TO DO ->
The lines to copy are those with "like" in them. Pull each one from the entries below.

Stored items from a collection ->
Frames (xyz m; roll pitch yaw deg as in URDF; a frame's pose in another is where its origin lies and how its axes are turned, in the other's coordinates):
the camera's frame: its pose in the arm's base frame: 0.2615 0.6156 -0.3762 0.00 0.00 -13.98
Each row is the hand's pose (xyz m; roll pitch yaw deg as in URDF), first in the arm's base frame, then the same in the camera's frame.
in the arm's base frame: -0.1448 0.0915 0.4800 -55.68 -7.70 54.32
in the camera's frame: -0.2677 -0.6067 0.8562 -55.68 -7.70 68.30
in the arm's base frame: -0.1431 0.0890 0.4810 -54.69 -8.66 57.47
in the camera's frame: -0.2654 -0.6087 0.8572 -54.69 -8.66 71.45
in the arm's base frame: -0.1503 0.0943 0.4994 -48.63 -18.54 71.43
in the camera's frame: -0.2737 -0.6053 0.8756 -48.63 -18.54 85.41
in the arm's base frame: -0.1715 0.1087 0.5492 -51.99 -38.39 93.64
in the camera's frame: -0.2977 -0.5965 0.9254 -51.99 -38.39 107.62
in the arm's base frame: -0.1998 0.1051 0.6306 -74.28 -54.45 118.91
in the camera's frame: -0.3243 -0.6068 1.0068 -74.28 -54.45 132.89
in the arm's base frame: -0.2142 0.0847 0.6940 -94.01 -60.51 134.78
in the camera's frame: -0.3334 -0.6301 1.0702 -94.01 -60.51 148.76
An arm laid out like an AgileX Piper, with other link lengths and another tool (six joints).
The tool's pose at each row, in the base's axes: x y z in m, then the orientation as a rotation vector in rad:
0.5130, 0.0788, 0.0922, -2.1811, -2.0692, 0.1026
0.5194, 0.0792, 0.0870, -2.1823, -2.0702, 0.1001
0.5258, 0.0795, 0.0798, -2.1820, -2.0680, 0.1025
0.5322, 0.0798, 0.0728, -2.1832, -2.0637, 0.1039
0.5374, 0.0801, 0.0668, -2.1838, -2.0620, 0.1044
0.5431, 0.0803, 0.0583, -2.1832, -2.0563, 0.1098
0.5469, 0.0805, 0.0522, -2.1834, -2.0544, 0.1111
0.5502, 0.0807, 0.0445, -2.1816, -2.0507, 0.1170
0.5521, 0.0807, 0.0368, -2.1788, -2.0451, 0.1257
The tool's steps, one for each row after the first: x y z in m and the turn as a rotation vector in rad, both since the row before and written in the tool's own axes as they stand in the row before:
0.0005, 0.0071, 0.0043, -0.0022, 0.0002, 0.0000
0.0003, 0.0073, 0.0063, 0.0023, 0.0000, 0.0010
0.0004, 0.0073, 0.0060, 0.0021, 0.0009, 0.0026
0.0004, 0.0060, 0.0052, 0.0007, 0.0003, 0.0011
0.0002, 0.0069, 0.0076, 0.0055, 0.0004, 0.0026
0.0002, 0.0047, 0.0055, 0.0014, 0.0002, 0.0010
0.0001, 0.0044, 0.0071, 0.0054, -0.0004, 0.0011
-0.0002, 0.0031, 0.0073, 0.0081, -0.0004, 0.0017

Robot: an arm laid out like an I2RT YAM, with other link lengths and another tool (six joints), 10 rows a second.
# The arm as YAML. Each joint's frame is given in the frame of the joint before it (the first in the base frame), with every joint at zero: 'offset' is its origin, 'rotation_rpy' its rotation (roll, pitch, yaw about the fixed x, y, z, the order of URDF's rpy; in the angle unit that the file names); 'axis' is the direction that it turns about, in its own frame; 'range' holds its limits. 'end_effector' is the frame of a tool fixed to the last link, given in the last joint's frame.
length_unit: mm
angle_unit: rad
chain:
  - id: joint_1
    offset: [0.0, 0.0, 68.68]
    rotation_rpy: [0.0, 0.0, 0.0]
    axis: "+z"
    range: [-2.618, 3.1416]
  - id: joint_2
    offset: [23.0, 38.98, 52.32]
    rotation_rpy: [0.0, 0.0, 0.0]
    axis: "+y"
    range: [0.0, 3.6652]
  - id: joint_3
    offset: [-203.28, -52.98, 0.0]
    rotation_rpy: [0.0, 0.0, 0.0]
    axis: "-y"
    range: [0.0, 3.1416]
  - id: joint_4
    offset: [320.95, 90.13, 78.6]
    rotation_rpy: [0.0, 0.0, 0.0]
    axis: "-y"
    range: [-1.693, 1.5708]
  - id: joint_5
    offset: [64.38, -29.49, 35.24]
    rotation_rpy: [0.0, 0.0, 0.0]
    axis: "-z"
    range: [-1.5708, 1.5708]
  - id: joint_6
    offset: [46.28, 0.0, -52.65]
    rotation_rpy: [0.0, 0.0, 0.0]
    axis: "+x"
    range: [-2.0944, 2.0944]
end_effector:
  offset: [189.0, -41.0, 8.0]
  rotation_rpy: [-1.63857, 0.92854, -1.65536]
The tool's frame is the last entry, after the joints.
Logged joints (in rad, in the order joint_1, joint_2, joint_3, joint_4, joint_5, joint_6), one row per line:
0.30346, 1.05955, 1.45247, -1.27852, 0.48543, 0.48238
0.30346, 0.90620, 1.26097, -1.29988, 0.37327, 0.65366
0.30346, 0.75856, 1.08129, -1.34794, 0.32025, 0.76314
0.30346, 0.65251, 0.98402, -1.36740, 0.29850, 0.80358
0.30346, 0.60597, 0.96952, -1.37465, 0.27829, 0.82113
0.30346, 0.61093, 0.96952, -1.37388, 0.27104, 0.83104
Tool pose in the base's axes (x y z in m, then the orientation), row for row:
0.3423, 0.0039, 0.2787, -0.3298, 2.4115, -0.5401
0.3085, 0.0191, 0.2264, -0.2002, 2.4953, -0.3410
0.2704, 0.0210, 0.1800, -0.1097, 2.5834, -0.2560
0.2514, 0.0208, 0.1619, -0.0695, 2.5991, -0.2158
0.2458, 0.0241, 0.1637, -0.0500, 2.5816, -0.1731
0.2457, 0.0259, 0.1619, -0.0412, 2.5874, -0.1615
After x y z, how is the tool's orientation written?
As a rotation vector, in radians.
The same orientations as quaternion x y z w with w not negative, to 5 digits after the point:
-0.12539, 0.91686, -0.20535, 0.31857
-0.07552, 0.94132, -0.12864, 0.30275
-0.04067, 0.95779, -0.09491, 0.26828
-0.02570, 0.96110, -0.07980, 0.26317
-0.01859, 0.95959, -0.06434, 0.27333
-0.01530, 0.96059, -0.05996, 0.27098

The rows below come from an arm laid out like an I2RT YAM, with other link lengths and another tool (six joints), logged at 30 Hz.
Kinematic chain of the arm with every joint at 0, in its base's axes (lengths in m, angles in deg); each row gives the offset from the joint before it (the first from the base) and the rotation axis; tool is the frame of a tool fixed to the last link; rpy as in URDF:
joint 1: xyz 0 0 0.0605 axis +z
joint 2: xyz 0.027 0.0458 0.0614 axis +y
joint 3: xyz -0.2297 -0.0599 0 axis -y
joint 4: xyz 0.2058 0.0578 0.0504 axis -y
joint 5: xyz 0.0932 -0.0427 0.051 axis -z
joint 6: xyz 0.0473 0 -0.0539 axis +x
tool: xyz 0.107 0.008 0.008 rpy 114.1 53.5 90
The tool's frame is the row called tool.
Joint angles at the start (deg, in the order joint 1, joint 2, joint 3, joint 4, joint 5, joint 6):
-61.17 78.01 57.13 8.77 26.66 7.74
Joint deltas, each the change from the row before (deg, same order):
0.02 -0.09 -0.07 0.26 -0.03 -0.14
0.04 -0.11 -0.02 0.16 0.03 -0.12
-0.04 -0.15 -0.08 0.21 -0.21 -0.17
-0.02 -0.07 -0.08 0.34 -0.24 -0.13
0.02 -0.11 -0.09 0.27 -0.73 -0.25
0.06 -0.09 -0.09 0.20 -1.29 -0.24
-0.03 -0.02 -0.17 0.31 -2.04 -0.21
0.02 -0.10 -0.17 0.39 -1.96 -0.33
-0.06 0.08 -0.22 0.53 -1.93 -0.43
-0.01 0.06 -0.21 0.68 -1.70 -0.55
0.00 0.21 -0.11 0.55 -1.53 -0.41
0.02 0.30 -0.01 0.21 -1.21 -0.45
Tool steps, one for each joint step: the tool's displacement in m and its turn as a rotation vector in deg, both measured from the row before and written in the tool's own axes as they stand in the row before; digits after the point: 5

ANSWER ->
An arm laid out like an AgileX Piper, with other link lengths and another tool (six joints).
Robot: an arm laid out like an I2RT YAM, with other link lengths and another tool (six joints), 10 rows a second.
The rows below come from an arm laid out like an I2RT YAM, with other link lengths and another tool (six joints), logged at 30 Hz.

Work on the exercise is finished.